• DATA SHOWN
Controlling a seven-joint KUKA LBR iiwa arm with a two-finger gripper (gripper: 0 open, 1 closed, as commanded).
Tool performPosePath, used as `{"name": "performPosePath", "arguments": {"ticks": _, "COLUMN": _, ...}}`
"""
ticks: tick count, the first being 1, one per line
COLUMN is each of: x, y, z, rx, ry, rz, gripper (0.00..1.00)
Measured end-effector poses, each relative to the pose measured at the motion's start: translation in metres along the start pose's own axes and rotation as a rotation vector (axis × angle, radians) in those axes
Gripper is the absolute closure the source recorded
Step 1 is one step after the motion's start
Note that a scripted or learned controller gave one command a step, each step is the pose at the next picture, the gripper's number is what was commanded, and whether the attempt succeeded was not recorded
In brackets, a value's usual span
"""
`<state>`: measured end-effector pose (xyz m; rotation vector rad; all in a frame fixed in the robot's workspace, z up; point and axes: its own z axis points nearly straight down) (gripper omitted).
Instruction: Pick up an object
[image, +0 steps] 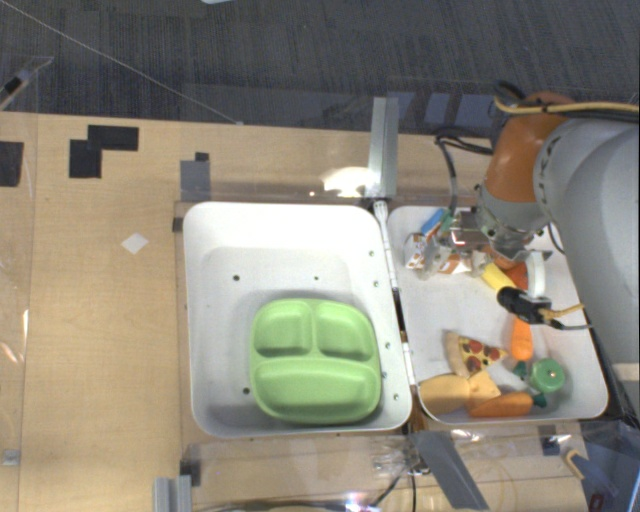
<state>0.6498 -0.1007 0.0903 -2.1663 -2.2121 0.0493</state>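
The gripper (432, 250) hovers at the right bin's (590, 400) far-left corner; finger state unclear. The pizza slice (473, 352) (light, rigid plastic, probably) suits an edge grasp.

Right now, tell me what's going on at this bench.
The arm reaches into the right bin, its gripper low near the far left corner. Toy food lies nearer: a pizza slice, carrots and a green round piece. The left bin holds a green tray. No grasp is evident.
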Motion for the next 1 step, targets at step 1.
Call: {"name": "performPosePath", "arguments": {"ticks": 1, "x": -0.0408, "y": -0.0562, "z": 0.0013, "rx": -0.067, "ry": -0.015, "rz": -0.057, "gripper": 0.00}}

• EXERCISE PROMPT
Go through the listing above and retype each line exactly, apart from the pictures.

• SOLUTION BELOW
Controlling a seven-joint KUKA LBR iiwa arm with a two-finger gripper (gripper: 0 open, 1 closed, as commanded).
Tool performPosePath, used as `{"name": "performPosePath", "arguments": {"ticks": _, "COLUMN": _, ...}}`
"""
ticks: tick count, the first being 1, one per line
COLUMN is each of: x, y, z, rx, ry, rz, gripper (0.00..1.00)
Measured end-effector poses, each relative to the pose measured at the motion's start: translation in metres along the start pose's own axes and rotation as a rotation vector (axis × angle, radians) in those axes
Gripper is the absolute closure the source recorded
Step 1 is one step after the motion's start
Note that a scripted or learned controller gave one command a step, each step is the pose at the next picture, the gripper's number is what was commanded, and whether the attempt succeeded was not recorded
In brackets, a value's usual span
"""
`<state>`: measured end-effector pose (xyz m; rotation vector rad; all in a frame fixed in the robot's workspace, z up; point and axes: its own z axis points nearly straight down) (gripper omitted).
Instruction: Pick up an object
[image, +0 steps] 
<state>0.6498 -0.1007 0.0903 -2.1663 -2.2121 0.0493</state>
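The gripper (432, 250) hovers at the right bin's (590, 400) far-left corner; finger state unclear. The pizza slice (473, 352) (light, rigid plastic, probably) suits an edge grasp.

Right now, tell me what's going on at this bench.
The arm reaches into the right bin, its gripper low near the far left corner. Toy food lies nearer: a pizza slice, carrots and a green round piece. The left bin holds a green tray. No grasp is evident.
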Motion for the next 1 step, targets at step 1.
Call: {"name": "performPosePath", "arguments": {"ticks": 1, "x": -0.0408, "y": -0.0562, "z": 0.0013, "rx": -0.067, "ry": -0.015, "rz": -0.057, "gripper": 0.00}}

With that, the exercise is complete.